James Bratt is professor of history emeritus at Calvin College, specializing in American religious history and especially the connections between religion and politics. Starting in Fall 2016 he took a break from blogging on The Twelve to teach in China and on the Semester at Sea, which venues afforded him some welcome distance from the USA’s descent into its current mortal illness. But now he’s back in the States, looking for hope. His most recent book (which he edited and completed for the late John Woolverton) is  “A Christian and a Democrat”: Religion in the Life and Leadership of Franklin Delano Roosevelt.

4 Comments

  • Daniel Meeter says:

    I think we have Ed Mulder to thank for the RCA to have invited the ANC's Oliver Tambo to address its General Synod already in 1986 (Tambo, being sick, was replaced by Albert Nzo). It had been the RCA Black Council's idea, but Mulder went with it and stood for it and fought for it (notoriously against Robert Schuller, on whose Crystal Cathedral campus the ANC was not welcome). The RCA's Christian Action Commission also strongly advocated divestment in the '80's, and Mulder supported this as well, and out of this was organized the RCA's South Africa Task Force, of which I was the final chairman. I'm not proud of everything about the RCA, but I am proud that my denomination did come to the right side on the ANC while it still was costly.

  • David Crump says:

    "And who this moment?" Approaching Jim's question from a different angle, I nominate Israel as the new "South Africa" demanding boycott. Israel stood side-by-side with the USA in refusing to participate in the global sanctions against South Africa. They contributed heavily to the arming and training of South African military and intelligence forces unleashed against the ANC and others fighting apartheid. They continue to walk in South Africa's footsteps, discriminating against Palestinians living in Israel, partitioning Palestinians within their own walled "Bantustans" in the Occupied Territories, and are now the target of a new BDS (boycott, divestment, sanctions) campaign growing around the world. Unsurprisingly, the US government and much of the American church continue to demonize Palestinian resistance just as they previously condemned President Mandela.
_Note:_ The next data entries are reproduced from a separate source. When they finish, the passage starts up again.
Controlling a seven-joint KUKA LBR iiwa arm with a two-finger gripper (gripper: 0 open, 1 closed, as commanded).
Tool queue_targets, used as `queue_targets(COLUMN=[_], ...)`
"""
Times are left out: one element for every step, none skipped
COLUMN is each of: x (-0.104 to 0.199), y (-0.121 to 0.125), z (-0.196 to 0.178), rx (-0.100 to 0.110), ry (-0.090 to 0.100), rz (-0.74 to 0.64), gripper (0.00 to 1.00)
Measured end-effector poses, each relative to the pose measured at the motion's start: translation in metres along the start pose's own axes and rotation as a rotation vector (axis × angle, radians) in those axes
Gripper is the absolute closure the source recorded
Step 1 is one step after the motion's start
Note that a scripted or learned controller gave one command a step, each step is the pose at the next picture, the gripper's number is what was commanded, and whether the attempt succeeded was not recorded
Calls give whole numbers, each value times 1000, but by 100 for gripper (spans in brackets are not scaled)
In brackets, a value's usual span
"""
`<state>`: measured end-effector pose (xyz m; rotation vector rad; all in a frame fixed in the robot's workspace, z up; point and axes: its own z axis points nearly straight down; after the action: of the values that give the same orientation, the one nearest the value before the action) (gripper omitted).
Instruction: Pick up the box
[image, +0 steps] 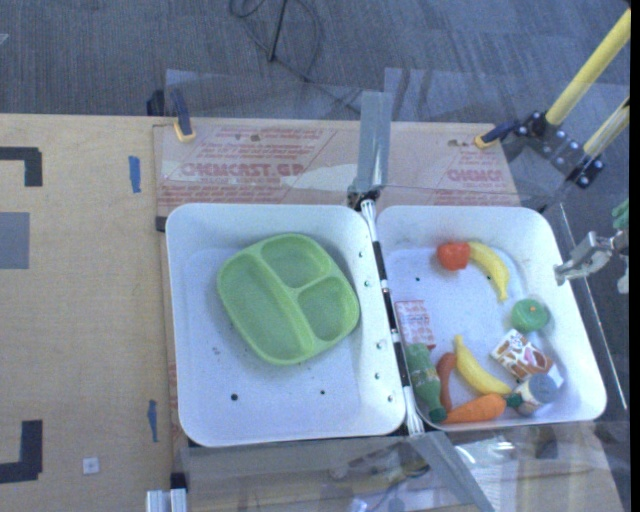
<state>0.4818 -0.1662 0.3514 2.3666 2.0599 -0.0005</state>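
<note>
A small box (520, 354) with a white, red and brown print lies in the right bin (560, 250), near its right wall at the front. It sits between a green round fruit (530, 316) behind it and a grey-blue little can (543, 388) in front of it. A yellow banana (478, 370) lies just to its left. A flat red-and-white packet (413, 322) rests by the bin's left wall.
The right bin also holds a red tomato (452, 255), a second banana (490, 268), a carrot (476, 408) and a green vegetable (422, 375). A green divided plate (288, 297) lies in the left bin (200, 380). A metal fixture (585, 258) sticks in at the right rim.
</note>
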Motion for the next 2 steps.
queue_targets(x=[-9, -25], y=[-1, 0], z=[83, 197], rx=[3, 6], ry=[3, 4], rz=[-120, 183], gripper=[0, 0])
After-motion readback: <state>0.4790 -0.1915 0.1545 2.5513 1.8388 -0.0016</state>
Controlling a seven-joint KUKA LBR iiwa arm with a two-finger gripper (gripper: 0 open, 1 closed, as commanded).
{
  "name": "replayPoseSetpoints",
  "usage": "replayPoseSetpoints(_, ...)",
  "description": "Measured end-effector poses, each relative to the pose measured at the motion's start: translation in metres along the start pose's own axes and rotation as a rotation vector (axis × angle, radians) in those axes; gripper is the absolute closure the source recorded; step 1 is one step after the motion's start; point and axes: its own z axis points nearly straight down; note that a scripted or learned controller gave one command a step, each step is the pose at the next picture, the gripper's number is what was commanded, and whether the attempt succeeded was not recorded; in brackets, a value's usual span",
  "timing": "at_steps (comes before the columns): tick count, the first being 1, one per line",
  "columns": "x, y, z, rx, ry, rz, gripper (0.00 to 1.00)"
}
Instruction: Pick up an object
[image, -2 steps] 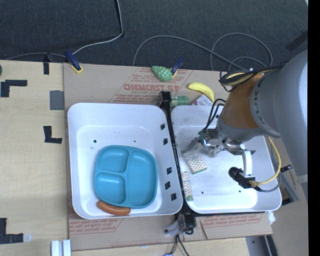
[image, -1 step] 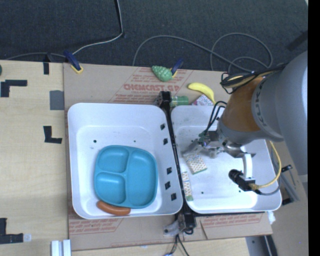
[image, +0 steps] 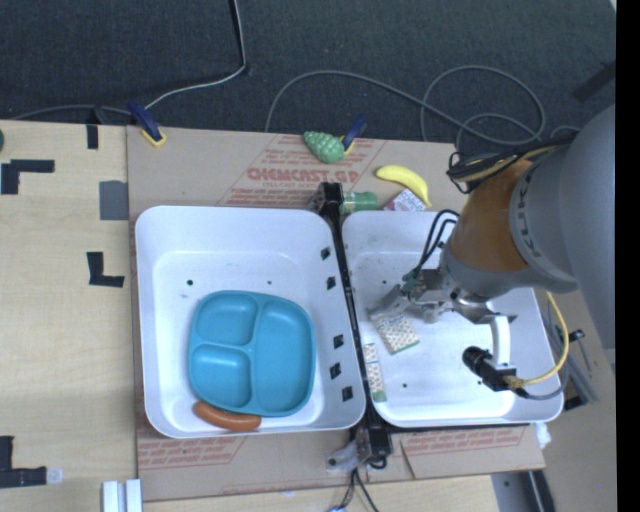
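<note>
1. down in the right bin (image: 520, 405), the hand (image: 408, 292) hangs low over a small patterned packet (image: 396, 331); whether it is clenched or released, i cannot tell.
2. the packet lies flat near the bin's left wall.
3. the left bin (image: 170, 240) holds a blue divided plate (image: 252, 352), with a sausage (image: 227, 416) at its front edge.
4. a banana (image: 403, 181) lies on the desk (image: 60, 330) behind the bins.

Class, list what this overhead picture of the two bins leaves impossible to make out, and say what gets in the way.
- Hand, camera view: too small and blurred to tell what it is doing.
- Right bin: its right side is covered by the arm.
- Hot dog: its upper edge is tucked under the blue plate.
- Patterned packet: print too small to read.
</note>
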Motion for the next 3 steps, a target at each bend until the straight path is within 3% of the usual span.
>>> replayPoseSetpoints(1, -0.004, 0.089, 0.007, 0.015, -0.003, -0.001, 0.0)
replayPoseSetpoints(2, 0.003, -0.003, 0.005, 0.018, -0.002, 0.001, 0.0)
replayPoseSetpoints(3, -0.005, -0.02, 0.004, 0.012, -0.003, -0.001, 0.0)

It's deja vu all over again.

  • lurker says:

    Who this moment? LGBT people of faith who desire that their committed relationships be recognized as marriage by the church, and all those who advocate for them.

  • Jim Schaap says:

    Right in the middle of your Kuyper bio, Jim–fascinating stuff, a blessing. The prophetic voice of yours in this post feels like the very best of Father Abraham. Preach it.